### PROBLEM DESCRIPTION
All entries must come back exactly as given, with no pictures in the copy.

== Segment start ==

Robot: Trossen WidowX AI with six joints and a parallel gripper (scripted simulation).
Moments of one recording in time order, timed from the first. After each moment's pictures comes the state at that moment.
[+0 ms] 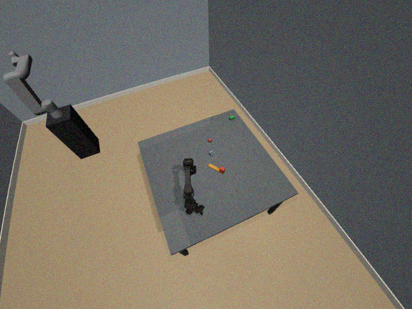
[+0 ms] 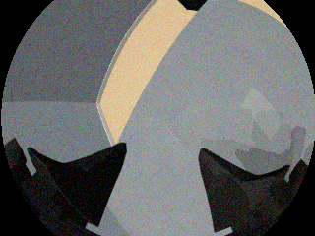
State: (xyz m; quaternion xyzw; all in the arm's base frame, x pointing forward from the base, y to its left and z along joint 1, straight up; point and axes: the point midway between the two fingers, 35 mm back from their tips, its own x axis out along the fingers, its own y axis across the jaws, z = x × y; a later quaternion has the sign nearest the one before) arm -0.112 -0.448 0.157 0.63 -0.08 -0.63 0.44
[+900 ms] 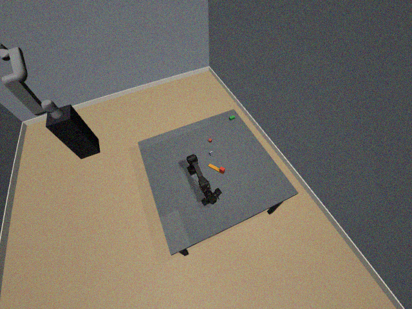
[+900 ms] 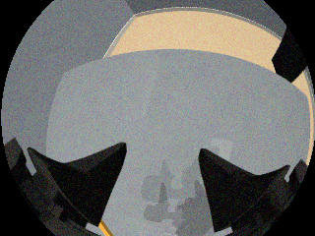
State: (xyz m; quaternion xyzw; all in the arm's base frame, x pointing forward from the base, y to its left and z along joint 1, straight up) arm 0.056 -0.412 0.157 0.42 0.30 -0.49 0.70
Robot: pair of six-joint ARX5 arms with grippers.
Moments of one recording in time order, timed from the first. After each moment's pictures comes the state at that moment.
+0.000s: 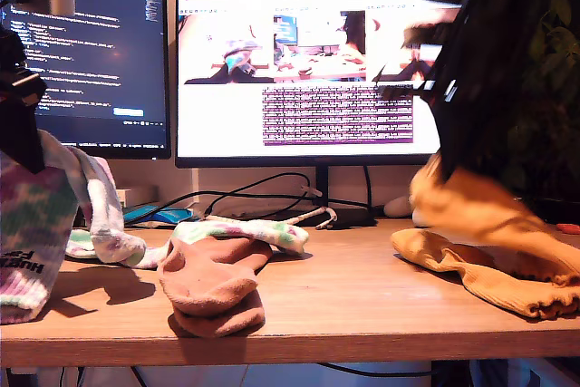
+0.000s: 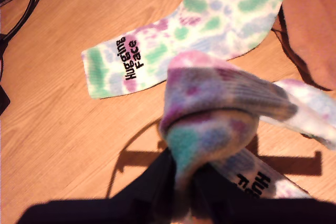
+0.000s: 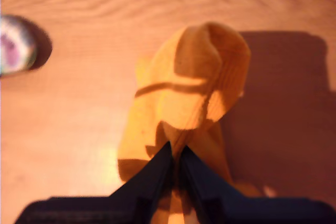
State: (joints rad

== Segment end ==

### TASK SOLUTION
Robot: Trossen WidowX AI with six joints and a parallel gripper (scripted simulation).
Moments of one recording in time order, timed from the first. After each moment's pictures comes the state at that moment.
[+0 ms] 
[+0 ms] 
State: (xyz m; quaternion xyzw; all in the arm's base frame, x pointing forward from the base, y to its left and z along joint 1, straight up; point and axes: the point midway between the two fingers, 35 mm back from their tips, its own x axis out along the fingers, its own y axis across the jaws, z = x × y; a later quaternion has the sign nearest the one before) arm -0.112 -0.448 0.157 0.63 -0.08 -0.63 0.44
[+900 ms] 
[+900 ms] 
State: (xyz m; quaternion xyzw; all in the arm's base frame, x pointing forward from the base, y to its left and z along joint 1, straight up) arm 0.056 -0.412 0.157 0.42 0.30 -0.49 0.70
Robot: pair of six-joint ARX5 arms with grippers.
Moments of one recording in time order, timed from the first. After each moment's pictures comes the state at that moment.
+0.000s: 
+0.000s: 
+0.000s: 
State: (joints rad

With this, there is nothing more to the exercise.